▶ _TASK INSTRUCTIONS_: For each line below, check whether "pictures" is present. Report how many lines have it, nothing else.

Data entries:

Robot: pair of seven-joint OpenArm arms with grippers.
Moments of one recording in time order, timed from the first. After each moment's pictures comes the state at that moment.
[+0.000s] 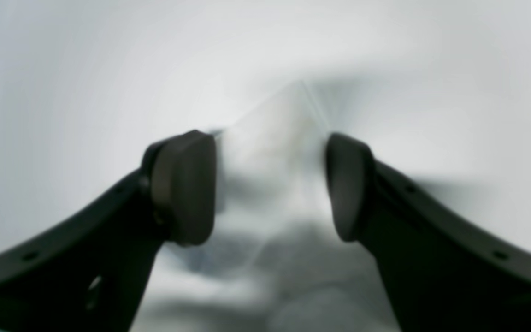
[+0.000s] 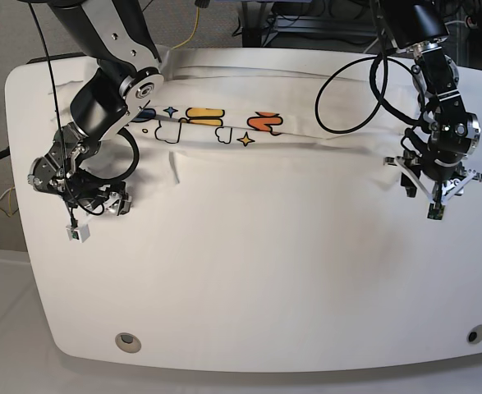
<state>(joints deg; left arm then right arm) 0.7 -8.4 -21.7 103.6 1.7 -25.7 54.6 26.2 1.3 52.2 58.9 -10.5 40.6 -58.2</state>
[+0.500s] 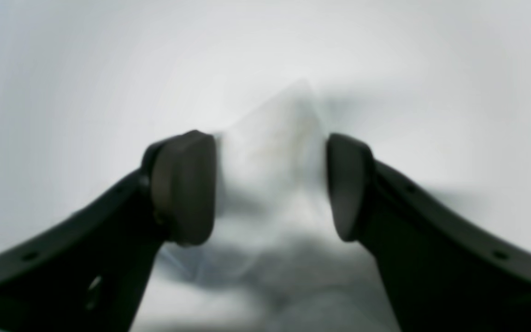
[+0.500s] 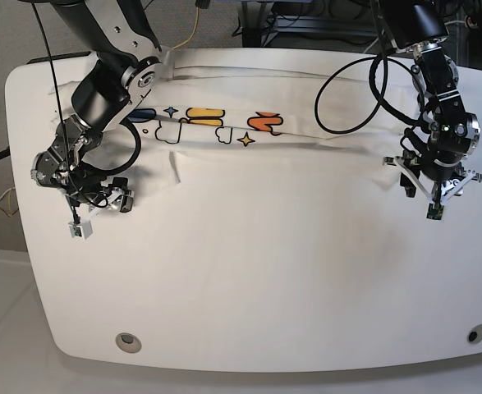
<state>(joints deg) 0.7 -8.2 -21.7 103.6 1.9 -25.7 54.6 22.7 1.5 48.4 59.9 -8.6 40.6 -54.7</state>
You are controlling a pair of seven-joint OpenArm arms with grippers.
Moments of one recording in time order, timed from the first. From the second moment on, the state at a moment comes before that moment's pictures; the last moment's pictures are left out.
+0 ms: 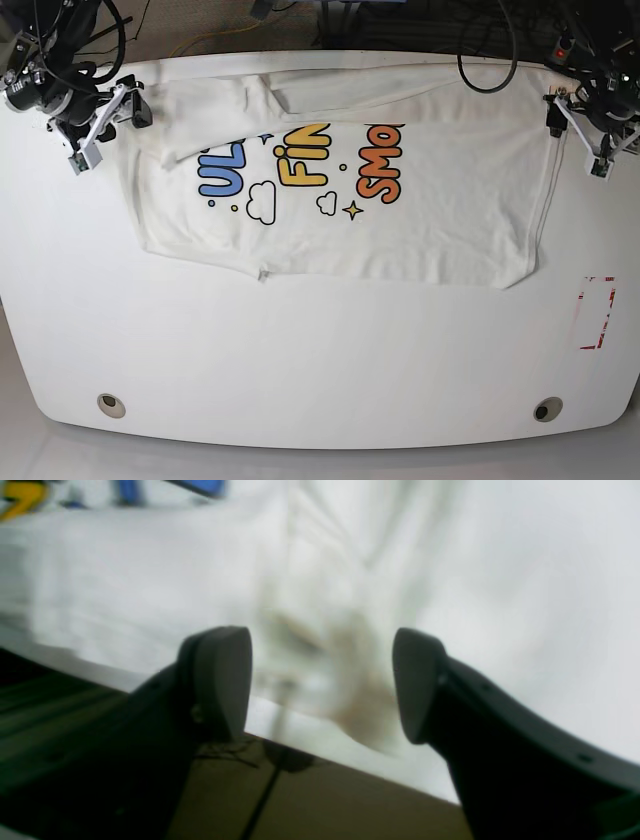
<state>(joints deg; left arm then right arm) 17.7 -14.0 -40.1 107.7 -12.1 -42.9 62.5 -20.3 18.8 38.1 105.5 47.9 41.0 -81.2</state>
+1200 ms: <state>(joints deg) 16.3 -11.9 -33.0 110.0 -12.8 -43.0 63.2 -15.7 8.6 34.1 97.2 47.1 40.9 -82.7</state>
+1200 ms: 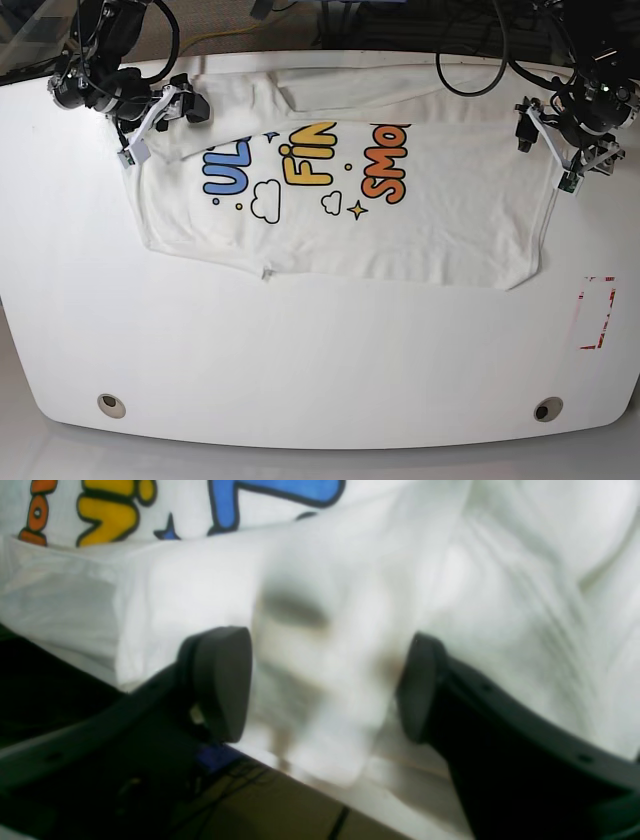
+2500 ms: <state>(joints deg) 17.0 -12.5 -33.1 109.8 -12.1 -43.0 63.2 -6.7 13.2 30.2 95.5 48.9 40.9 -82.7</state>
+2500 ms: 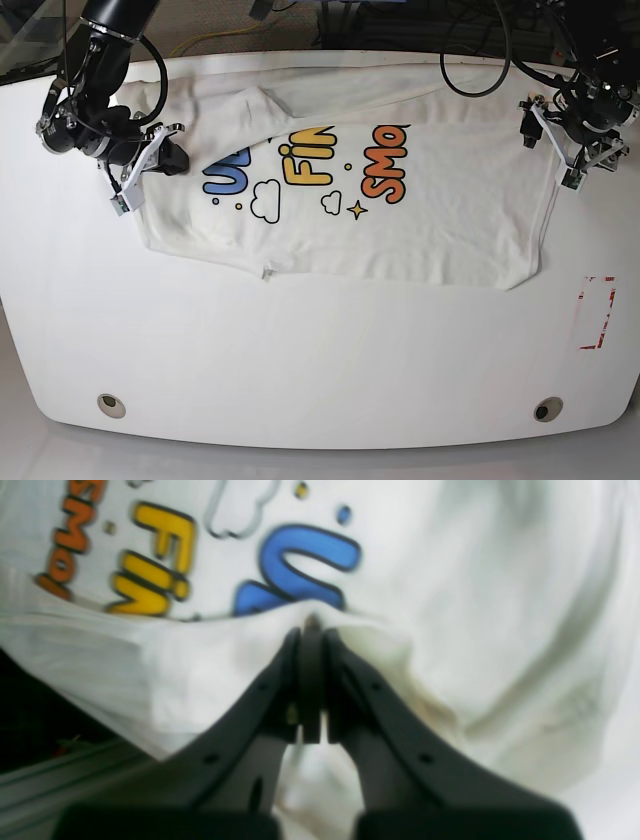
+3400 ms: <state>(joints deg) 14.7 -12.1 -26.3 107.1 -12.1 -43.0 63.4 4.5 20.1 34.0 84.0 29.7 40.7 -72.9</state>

▶ _REPLY TO THE EXERCISE_: 2